EXERCISE BRIEF: All of the data, except its images, should be set down exactly as it appears.
== Segment start ==
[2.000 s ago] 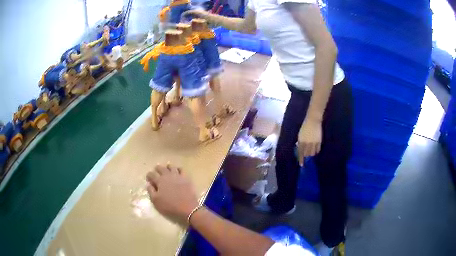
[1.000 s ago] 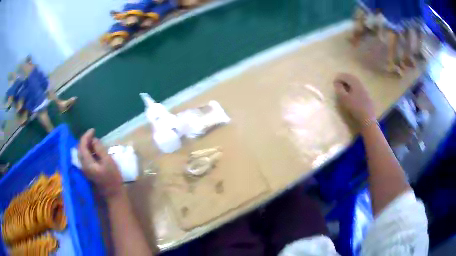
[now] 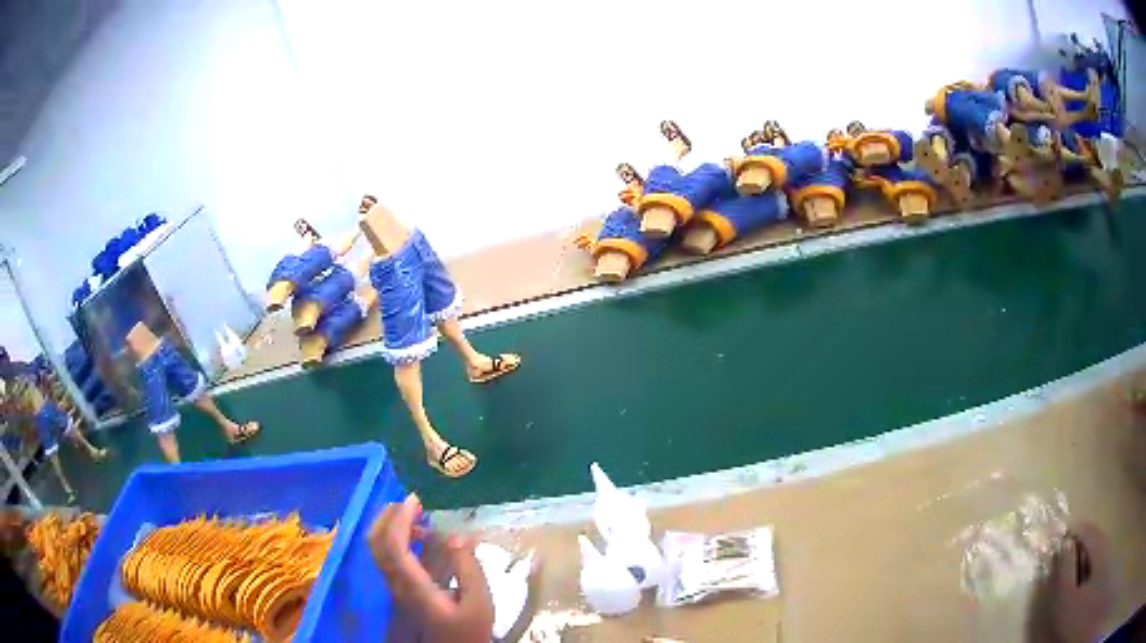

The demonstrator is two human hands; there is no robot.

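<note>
My left hand (image 3: 434,580) is at the bottom, against the right side of the blue crate (image 3: 358,484); its fingers are apart and I see nothing in it. The crate holds rows of orange sashes (image 3: 233,565). My right hand (image 3: 1083,588) is blurred and cut off at the lower right edge, over the brown bench; whether it holds anything is unclear. A figure lower body (image 3: 412,302) in blue shorts, without a sash, stands on the green belt (image 3: 704,364). White glue bottles (image 3: 620,553) are on the bench beside a clear-white packet (image 3: 719,565).
Another figure lower body (image 3: 166,381) stands on the belt at left. Figure parts with orange sashes (image 3: 679,201) lie along the far ledge, with more at the far right. Three without visible sashes (image 3: 324,302) lie at left. Shiny film (image 3: 1015,543) covers the near bench (image 3: 867,528).
The view has swung up and left from the bench to the belt and far ledge. The dish and board have left the picture. My left hand remains beside the crate.
</note>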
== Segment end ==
OUTPUT OF THE EXERCISE:
[2.000 s ago] 
[1.000 s ago] 
[now] 

The demonstrator is two human hands; there is no robot.

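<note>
My left hand (image 3: 434,580) is at the bottom, against the right side of the blue crate (image 3: 358,484); its fingers are apart and I see nothing in it. The crate holds rows of orange sashes (image 3: 233,565). My right hand (image 3: 1083,588) is blurred and cut off at the lower right edge, over the brown bench; whether it holds anything is unclear. A figure lower body (image 3: 412,302) in blue shorts, without a sash, stands on the green belt (image 3: 704,364). White glue bottles (image 3: 620,553) are on the bench beside a clear-white packet (image 3: 719,565).
Another figure lower body (image 3: 166,381) stands on the belt at left. Figure parts with orange sashes (image 3: 679,201) lie along the far ledge, with more at the far right. Three without visible sashes (image 3: 324,302) lie at left. Shiny film (image 3: 1015,543) covers the near bench (image 3: 867,528).
The view has swung up and left from the bench to the belt and far ledge. The dish and board have left the picture. My left hand remains beside the crate.
</note>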

This output is complete as it stands.